- Says no basis for N2.4bn fine imposed on the bank
Following fines totaling N5.87 billion which the Central Bank Nigeria (CBN) imposed on four commercial banks over alleged illegal repatriation, one of the affected banks, Stanbic IBTC Bank, has officially responded to the central bank saying the conclusion reached by the regulator on the allegations were based on “factually incorrect premises.”
Stanbic IBTC made the assertion in a letter dated August 30th, 2018, that was signed by its Chief Executive, Demola Sogunle and addressed the CBN Governor, Mr. Godwin Emefiele, a copy of which was obtained by THISDAY last night.
Going into a point-by-point rebuttal, the letter from the bank examined different allegations contained in the CBN letter.
Regarding the claim that the shareholders of MTN Nigeria invested the sum of $402,590,261.03 in the company from 2001 to 2006, the bank stated: “It is pertinent to state that the 20 Certificates of Capital Importation (CCIs) transferred to our bank by Standard Chartered Bank and which were in the above quoted sum, were re-issued from existing CCIs that had been issued by Standard Chartered Bank to the original investors in MTN Nigeria.
“These CCIs were transferred to our bank to facilitate the repatriation of the proceeds of MTN’s private placement, which took place in February 2008.”

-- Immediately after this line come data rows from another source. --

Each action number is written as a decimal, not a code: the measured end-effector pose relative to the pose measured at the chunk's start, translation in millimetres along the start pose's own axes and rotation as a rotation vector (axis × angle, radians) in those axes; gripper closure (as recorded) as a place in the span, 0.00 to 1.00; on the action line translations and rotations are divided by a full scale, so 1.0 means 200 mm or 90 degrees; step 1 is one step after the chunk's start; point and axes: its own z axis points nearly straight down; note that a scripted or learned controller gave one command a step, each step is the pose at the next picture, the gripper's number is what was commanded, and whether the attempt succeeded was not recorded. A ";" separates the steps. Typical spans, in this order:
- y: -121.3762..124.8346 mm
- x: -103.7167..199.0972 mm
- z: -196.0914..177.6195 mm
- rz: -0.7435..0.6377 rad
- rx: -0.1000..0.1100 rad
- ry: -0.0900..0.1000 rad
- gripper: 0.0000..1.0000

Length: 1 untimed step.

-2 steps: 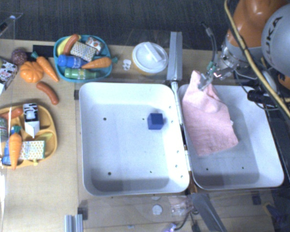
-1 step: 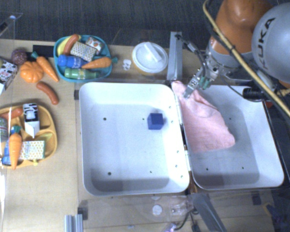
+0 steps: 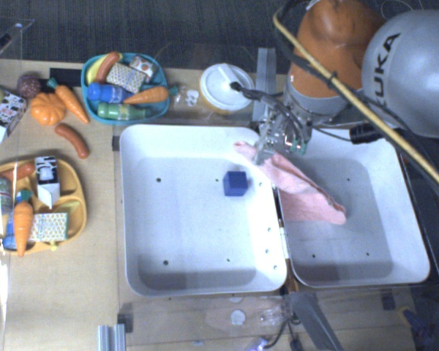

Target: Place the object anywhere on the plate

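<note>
Pincer (image 3: 267, 154) seen closed on the upper end of a pink cloth (image 3: 301, 189) — rest of it trails below and right, into the right bin (image 3: 395, 269). Carrying step judged in hand; next, lifting toward a plate — none identified.

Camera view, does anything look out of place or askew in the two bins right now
Yes. The pink cloth is draped across the divide between the bins, its upper end lifted at the claw, the rest lying in the right bin. The blue block sits squarely in the left bin.
</note>
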 end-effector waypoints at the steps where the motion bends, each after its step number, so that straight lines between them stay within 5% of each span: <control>1: 0.13 0.19 -0.02 -0.191 0.000 0.000 1.00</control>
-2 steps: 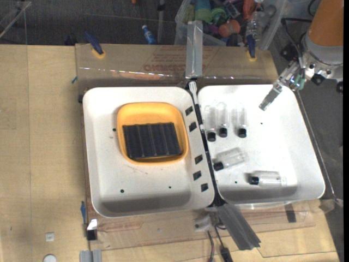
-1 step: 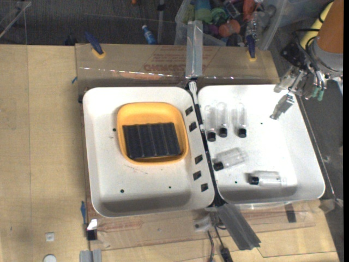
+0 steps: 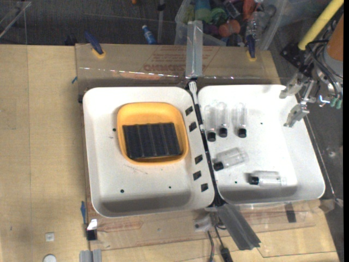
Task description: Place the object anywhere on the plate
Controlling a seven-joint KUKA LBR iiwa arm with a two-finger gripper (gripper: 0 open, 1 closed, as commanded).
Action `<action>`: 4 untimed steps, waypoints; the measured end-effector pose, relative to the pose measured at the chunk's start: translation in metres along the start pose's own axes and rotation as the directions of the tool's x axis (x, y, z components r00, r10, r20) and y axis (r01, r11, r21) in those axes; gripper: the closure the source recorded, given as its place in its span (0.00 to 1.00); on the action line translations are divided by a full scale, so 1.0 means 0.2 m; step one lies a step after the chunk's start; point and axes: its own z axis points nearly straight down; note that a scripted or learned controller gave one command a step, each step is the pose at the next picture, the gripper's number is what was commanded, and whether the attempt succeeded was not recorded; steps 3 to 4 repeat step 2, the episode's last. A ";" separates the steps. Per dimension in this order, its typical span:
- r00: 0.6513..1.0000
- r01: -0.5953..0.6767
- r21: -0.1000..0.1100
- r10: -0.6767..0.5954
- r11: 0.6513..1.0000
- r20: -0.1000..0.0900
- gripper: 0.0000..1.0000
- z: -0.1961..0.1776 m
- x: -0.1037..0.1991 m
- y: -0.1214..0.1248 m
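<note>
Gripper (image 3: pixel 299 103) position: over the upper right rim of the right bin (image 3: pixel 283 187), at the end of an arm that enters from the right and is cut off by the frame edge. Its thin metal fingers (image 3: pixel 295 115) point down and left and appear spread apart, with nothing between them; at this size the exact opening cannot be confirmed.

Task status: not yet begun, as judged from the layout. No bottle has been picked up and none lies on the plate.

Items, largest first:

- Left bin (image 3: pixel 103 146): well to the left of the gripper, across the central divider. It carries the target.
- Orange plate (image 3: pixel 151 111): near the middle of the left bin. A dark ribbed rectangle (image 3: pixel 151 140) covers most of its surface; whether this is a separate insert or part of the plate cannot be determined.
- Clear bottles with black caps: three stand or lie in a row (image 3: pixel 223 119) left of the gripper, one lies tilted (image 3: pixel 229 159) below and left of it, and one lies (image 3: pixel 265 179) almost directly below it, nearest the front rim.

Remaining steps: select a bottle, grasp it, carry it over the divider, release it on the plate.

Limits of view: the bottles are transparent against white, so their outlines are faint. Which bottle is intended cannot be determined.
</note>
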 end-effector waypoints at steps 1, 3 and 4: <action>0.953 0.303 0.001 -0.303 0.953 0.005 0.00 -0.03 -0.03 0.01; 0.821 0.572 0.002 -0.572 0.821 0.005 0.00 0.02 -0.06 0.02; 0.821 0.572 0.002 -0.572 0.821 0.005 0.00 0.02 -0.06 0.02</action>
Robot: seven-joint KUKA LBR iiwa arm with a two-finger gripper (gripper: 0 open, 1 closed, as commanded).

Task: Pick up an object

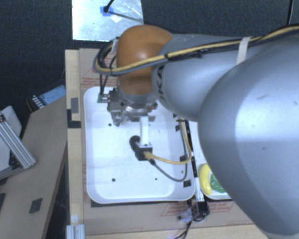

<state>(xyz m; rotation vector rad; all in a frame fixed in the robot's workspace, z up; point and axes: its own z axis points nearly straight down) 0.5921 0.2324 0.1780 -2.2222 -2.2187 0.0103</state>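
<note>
I cannot tell if my claw is open. The yellow-green thing at five o'clock looks light, rounded and slippery; I'd pinch its middle.

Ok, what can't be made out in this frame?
- Right bin: camera view, nearly all covered by the grey arm.
- Yellow-and-green object at its corner: cut off by the arm, kind unclear.
- Left bin, far end: hidden beneath the orange band.
</note>
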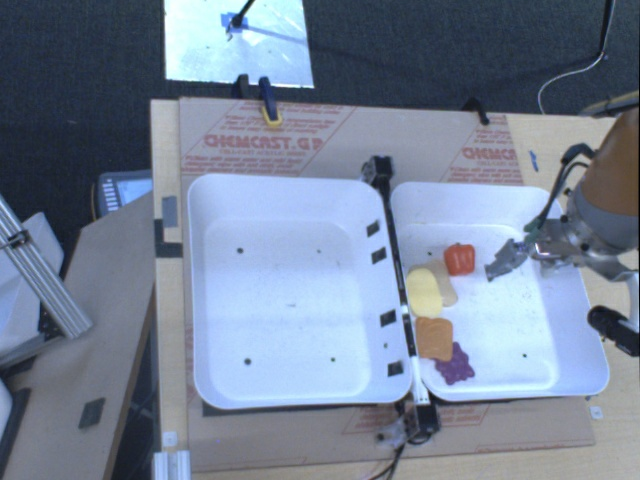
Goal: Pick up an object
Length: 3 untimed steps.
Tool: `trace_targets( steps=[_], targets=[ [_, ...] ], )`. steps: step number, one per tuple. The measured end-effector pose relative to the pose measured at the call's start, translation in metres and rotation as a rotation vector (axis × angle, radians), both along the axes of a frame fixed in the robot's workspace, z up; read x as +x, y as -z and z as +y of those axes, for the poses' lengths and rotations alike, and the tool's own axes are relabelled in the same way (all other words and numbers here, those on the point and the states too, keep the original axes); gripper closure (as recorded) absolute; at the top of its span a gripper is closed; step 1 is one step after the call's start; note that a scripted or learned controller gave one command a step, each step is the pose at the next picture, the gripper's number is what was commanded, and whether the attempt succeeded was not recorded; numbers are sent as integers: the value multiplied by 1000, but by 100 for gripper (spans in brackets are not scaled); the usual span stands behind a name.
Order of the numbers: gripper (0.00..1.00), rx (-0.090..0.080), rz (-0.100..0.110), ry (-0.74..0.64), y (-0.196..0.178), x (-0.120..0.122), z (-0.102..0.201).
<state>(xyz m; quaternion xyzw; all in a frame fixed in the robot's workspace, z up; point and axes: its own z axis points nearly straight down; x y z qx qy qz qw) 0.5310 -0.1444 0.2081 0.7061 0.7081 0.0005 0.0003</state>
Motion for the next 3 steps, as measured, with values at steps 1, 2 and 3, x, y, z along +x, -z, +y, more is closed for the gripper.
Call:
trace_targets(
  steps=[1, 2, 3],
  targets=[
    [0, -7, -17, -2, -129, 45, -27],
    [0, -4, -15, -1, -251, -26, -24],
    [100, -4, -8, -7, -254, -23, -23]
  ],
)
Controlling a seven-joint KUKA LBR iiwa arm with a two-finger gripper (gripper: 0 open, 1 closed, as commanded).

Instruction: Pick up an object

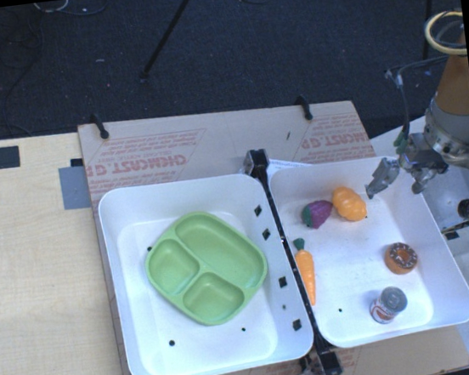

The bank added that the repatriations effected in this case “were related to the sale of Linked Units (comprising ordinary shares and preference shares) by existing shareholders of MTN as well as dividends validly declared and paid by MTN,” and that the “repatriations were effected on the basis of the CCIs transferred to it by Standard Chartered Bank, which indicated they had been issued in respect of investments in such ordinary and preference shares.”
In addition, while responding to the central bank’s allegation that Stanbic IBTC Bank issued eight CCIs of $58,359,616.67 in respect of foreign exchange sourced locally as shareholders loan, which contravened the requirement of section 15 of the Foreign Exchange (Monitoring and Miscellaneous Provisions) Act, 1995 and Memorandum 20(1.3) (III) of the Foreign Exchange Manual, which stipulate that CCIs should be issued on capital imported, Stanbic IBTC said it was not aware “at the relevant time that the affected investors in the MTN Private Placement had obtained foreign exchange loans from local banks for the purpose of their investments,” adding that in any case, it was not mandated by law to investigate whether an invested fund is borrowed or not but rather was obliged to ascertain that an investor had transferred the necessary funds to the stipulated accounts.
On the allegation of issuance of CCIs outside the stipulated time of 24 hours in contravention of Paragraph 4.1.1 (IV) of the Monetary, Credit, Foreign Trade and Exchange Policy Guidelines for Fiscal Years 2012 to 2013, Stanbic IBTC stated that it “acted in line with all known rules.”
It also debunked the allegation that it deliberately “failed to issue a letter of indemnity to the CBN against double remittance in respect of 20 CCIs transferred by Standard Chartered Bank as required by law.
According to Stanbic IBTC Bank, the delay was caused by Standard Chartered Bank’s “delay in issuing it the required indemnities” as specified by regulation.
On the allegation by the CBN that on account of the illegal conversion of the shareholders loan to preference shares (interest free loan) of $399,594,146.00, the sum of $8,134,312,397.63 was illegally repatriated by Stanbic IBTC Bank and other banks on behalf of MTN Nigeria between 2007 and 2015, Stanbic IBTC also denied it stating that it was “not involved in the conversion of the shareholders loans, nor did it carry out any amendments to the CCIs issued in respect of such loans to accommodate these conversions.”
In its conclusion, the bank stated: “The CBN may recall that it had previously issued a letter in relation to the transactions specified in your letter communicating its findings based on the special examination carried out in March 2018.
“Stanbic IBTC Bank had also provided a detailed response to all the issues raised in the special examination report. Our understanding was that, most of the findings made during the special examination, related to issues that were purely administrative in nature.
“No wrongdoing was ascertained on our part, and we complied with the extant regulations in our dealings.
“It is our humble submission that the CBN re-evaluates the facts and come to conclusion that there was no basis for the huge fines imposed on Stanbic IBTC Bank Plc; as well rescind the directive to refund sums of money duly repatriated to foreign direct investors over a period exceeding 13 years.”
The bank had, in a letter dated 30 August 2018 to the Nigerian Stock Exchange, pledged to hold “further engagements with the CBN, in relation to the issues it has raised,” while reassuring customers that the matter would not affect their ability to continue to conduct various business and corporate transactions with Stanbic IBTC Holdings or any of its subsidiaries, including the Bank.
Meanwhile, CBN sources yesterday disclosed that the banks as well as MTN have started engaging key CBN officials, especially the CBN Governor, with a view to resolving the matter.